Task to complete – Each entry below has to be written out again without any change.

Records from a collection:
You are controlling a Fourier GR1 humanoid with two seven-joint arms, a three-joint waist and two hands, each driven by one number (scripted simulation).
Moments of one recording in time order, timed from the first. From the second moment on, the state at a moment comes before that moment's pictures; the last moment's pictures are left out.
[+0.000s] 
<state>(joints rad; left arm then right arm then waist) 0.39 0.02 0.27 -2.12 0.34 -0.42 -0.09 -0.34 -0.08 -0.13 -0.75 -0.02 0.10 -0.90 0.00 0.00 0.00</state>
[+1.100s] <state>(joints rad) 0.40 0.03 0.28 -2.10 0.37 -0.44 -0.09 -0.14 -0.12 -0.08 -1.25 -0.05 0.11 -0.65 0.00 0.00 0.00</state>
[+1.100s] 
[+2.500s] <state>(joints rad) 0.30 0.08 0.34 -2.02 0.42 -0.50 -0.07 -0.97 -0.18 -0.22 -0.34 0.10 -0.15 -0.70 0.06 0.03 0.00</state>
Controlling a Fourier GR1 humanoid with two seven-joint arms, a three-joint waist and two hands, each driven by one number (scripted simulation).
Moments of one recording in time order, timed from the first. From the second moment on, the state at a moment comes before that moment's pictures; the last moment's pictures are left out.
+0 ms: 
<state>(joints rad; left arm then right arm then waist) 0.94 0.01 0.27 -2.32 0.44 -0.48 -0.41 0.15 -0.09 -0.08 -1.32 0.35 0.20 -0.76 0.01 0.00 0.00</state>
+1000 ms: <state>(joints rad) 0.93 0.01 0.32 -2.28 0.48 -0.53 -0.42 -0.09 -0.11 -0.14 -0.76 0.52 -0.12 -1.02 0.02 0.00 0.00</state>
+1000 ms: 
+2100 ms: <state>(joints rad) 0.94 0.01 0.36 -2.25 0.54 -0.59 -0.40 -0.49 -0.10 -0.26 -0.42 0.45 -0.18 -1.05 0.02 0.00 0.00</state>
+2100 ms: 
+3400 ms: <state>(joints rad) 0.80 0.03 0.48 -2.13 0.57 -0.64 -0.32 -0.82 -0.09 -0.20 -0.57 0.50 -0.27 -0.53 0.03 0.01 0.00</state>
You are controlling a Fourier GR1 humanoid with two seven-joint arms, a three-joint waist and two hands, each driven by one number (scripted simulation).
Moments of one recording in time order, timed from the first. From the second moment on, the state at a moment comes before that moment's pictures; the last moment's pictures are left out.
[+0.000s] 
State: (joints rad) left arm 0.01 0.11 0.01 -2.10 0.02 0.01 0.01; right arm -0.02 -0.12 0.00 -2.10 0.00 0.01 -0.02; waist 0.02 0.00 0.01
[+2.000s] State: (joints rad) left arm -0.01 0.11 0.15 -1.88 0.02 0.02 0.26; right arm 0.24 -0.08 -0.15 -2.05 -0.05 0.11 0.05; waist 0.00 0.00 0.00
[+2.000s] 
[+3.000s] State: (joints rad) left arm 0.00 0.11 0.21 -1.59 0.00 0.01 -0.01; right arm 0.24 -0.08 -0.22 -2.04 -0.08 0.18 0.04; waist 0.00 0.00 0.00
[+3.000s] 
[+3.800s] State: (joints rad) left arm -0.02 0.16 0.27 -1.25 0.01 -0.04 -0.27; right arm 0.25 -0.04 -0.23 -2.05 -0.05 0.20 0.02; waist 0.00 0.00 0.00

Answer to the exercise –
You are controlling a Fourier GR1 humanoid with two seven-joint arms, a three-joint waist and two hands, each driven by one number (scripted simulation).
Moments of one recording in time order, timed from the first. From the second moment on, the state at a moment comes before that moment's pictures; the last moment's pictures are left out.
[+0.000s] 
<state>(joints rad; left arm then right arm then waist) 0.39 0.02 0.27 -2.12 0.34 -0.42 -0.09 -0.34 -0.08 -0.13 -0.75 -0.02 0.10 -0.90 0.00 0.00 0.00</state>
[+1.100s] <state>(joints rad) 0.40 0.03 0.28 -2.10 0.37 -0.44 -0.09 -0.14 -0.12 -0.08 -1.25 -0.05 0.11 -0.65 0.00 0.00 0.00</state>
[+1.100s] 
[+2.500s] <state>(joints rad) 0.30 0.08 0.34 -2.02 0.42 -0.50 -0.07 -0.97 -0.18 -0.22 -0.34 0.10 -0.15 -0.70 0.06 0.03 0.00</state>
Controlling a Fourier GR1 humanoid with two seven-joint arms, a three-joint waist and two hands, each driven by one number (scripted simulation).
Moments of one recording in time order, timed from the first. From the second moment on, the state at a moment comes before that moment's pictures; the last moment's pictures are left out.
+0 ms: 
<state>(joints rad; left arm then right arm then waist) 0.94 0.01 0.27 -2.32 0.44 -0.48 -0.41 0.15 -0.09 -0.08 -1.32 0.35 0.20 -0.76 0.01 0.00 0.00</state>
+1000 ms: <state>(joints rad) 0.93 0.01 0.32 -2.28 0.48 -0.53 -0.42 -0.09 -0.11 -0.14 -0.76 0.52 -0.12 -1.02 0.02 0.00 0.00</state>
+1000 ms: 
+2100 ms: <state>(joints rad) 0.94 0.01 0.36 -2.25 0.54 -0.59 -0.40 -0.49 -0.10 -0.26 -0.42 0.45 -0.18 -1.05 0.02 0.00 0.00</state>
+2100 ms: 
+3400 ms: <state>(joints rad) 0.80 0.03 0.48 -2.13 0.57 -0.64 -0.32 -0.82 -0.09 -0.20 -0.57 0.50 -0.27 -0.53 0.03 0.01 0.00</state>
You are controlling a Fourier GR1 humanoid with two seven-joint arms, a three-joint waist and two hands, each driven by one number (scripted simulation).
Moments of one recording in time order, timed from the first. From the second moment on, the state at a moment comes before that moment's pictures; the last moment's pictures are left out.
[+0.000s] 
State: (joints rad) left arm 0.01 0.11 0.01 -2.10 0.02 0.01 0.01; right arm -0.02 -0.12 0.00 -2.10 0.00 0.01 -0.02; waist 0.02 0.00 0.01
[+2.000s] State: (joints rad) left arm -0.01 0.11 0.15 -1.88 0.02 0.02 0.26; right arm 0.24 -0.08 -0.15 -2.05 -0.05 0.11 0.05; waist 0.00 0.00 0.00
[+2.000s] 
[+3.000s] State: (joints rad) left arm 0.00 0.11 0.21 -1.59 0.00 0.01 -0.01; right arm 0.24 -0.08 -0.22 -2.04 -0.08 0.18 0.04; waist 0.00 0.00 0.00
[+3.000s] 
[+3.800s] State: (joints rad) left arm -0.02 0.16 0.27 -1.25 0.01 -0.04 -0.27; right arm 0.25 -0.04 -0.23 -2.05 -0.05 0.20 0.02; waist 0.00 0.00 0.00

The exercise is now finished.